**TASK PROMPT**
In the listing below, locate the line with "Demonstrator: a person" and the line with "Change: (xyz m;", then output both and everything between them exactly, minus any pictures.

**RECORDS SUPPLIED**
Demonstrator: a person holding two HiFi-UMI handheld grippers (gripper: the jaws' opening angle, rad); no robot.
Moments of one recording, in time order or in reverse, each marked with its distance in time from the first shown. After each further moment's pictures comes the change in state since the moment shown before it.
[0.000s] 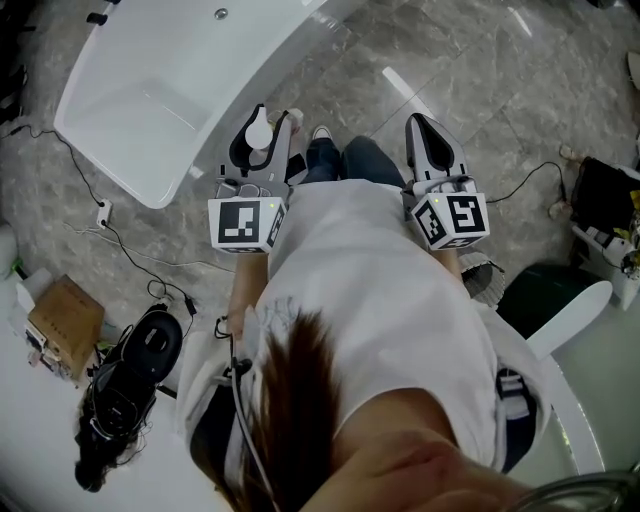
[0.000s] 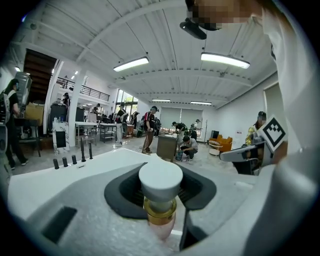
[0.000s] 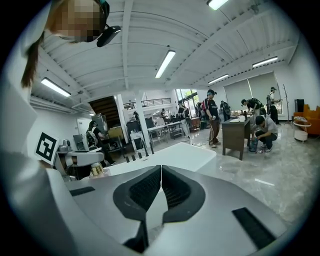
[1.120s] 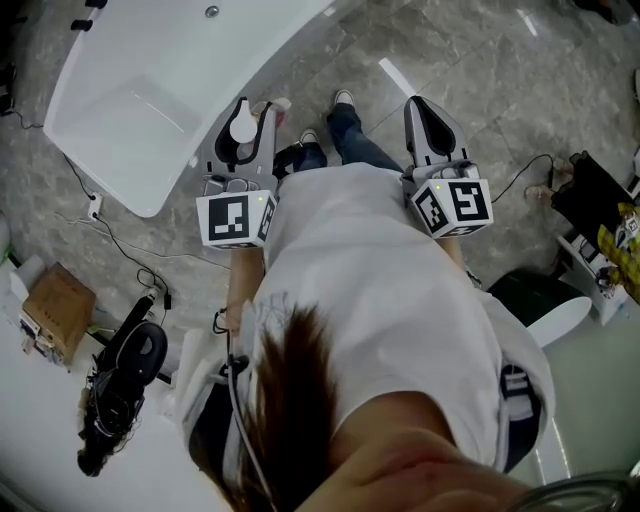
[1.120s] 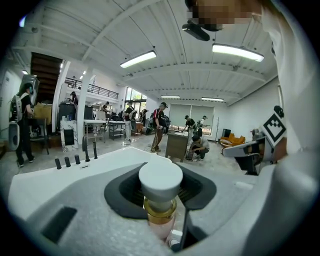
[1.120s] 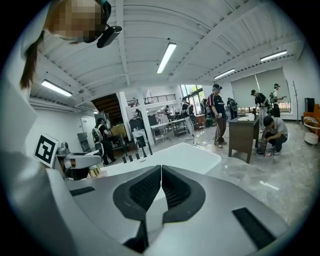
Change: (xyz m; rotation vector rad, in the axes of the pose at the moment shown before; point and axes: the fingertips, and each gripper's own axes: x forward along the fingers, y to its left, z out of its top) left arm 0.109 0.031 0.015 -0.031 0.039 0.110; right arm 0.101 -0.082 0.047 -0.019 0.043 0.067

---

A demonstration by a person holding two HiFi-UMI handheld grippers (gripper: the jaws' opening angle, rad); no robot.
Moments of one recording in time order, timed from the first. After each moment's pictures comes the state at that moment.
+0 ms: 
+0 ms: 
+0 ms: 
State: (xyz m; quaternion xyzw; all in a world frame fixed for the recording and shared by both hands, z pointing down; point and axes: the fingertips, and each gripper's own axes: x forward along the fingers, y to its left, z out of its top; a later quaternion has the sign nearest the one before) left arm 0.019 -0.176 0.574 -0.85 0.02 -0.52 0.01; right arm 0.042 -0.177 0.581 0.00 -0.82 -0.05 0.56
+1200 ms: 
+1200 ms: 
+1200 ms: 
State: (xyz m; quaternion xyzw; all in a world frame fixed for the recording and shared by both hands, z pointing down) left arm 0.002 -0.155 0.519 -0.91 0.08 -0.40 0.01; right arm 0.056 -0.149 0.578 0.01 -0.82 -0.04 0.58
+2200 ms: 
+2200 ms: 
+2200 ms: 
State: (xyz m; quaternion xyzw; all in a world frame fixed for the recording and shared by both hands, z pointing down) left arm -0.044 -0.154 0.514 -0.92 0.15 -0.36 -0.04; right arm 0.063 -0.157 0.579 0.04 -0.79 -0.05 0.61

**OUTPUT BELOW**
Demonstrator: a person holding two HiFi-UMI handheld grippers (gripper: the jaws' opening angle, rad); no robot.
Moments of one recording, in time order or in reverse, each marked with its distance in time from the first shown. After each further moment's pictures comes the change in state since the moment shown before it.
[0.000s] 
[0.000s] 
[0.000s] 
[1.120s] 
[1.120s] 
[1.120s] 
Change: (xyz m; rotation vector rad, in the axes of the pose at the moment shown before; point and axes: the fingertips, and each gripper's own axes: x forward along the fingers, y to its left, z out of its top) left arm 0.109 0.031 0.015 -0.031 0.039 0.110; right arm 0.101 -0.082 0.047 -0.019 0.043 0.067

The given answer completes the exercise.